Feedback to the user based on how well they satisfied the rubric.

IntakeQuestion Objects

class IntakeQuestion(DAObject)

A class to represent a question in an LLM-assisted intake questionnaire.

Attributes

  • question str - The question to ask the user
  • response str - The user's response to the question

complete

@property
def complete()

Returns True if the question and response attributes are present.

IntakeQuestionList Objects

class IntakeQuestionList(DAList)

Class to help create an LLM-assisted intake questionnaire.

The LLM will be provided a free-form set of in/out criteria (like that provided to a phone intake worker), an initial draft question from the user, and then guide the user through a series of follow-up questions to gather only enough information to determine if the user meets the criteria.

In/out criteria are often pretty short, so we do not make or support embeddings at the moment.

Attributes

  • criteria Dict[str, str] - A dictionary of criteria to match, indexed by problem type
  • problem_type_descriptions Dict[str, str] - A dictionary of descriptions of the problem types
  • problem_type str - The type of problem to match. E.g., a unit/department inside the law firm
  • initial_problem_description str - The initial description of the problem from the user
  • initial_question str - The original question posed in the interview
  • question_limit int - The maximum number of follow-up questions to ask the user. Defaults to 10.
  • model str - The model to use for the GPT API. Defaults to gpt-4.1.
  • max_output_tokens int - The maximum number of tokens to return from the API. Defaults to 4096
  • llm_role str - The role the LLM should play. Allows you to customize the script the LLM uses to guide the user. We have provided a default script that should work for most intake questionnaires.
  • llm_user_qualifies_prompt str - The prompt to use to determine if the user qualifies.
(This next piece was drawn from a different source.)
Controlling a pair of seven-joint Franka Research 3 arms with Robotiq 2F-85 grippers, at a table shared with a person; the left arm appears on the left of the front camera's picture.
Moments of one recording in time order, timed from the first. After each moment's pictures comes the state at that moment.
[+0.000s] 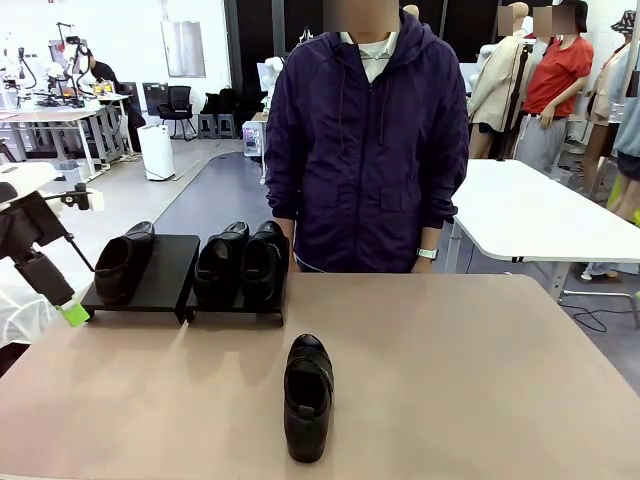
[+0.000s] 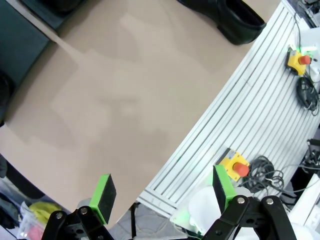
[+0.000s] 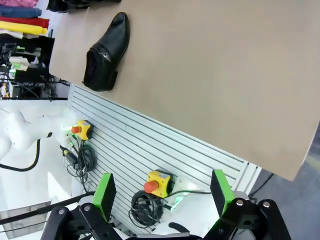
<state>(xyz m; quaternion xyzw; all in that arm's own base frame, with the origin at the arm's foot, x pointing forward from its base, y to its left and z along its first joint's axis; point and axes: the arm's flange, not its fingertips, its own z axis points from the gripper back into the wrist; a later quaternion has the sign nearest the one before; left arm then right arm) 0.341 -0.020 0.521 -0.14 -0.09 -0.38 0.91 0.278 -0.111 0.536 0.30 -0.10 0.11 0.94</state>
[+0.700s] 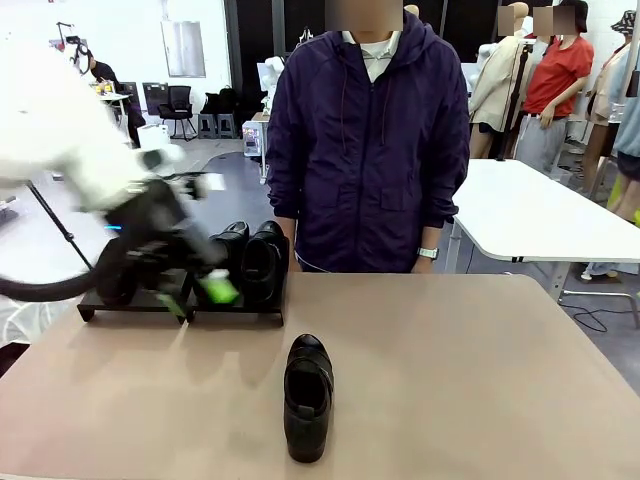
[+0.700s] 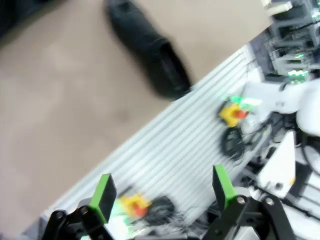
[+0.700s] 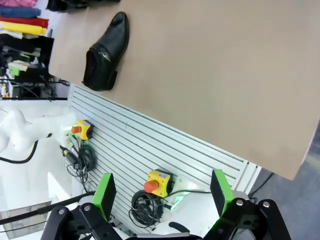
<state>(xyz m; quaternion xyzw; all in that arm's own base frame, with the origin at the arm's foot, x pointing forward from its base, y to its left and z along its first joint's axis) 0.352 -0.202 0.534 -0.27 0.00 -0.22 0.94 0.277 -0.111 0.536 0.30 -0.10 0.11 0.94</state>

We have provided a default prompt.
  • out_of_questions bool - Whether the user has run out of questions to answer
  • qualifies bool - Whether the user qualifies based on the criteria

need_more_questions

def need_more_questions() -> bool

Returns True if the user needs to answer more questions, False otherwise.

Also has the side effect of checking the user's most recent response to see if it satisfies the criteria and updating both the next question to be asked and the current qualification status.

Returns

True if the user needs to answer more questions, False otherwise.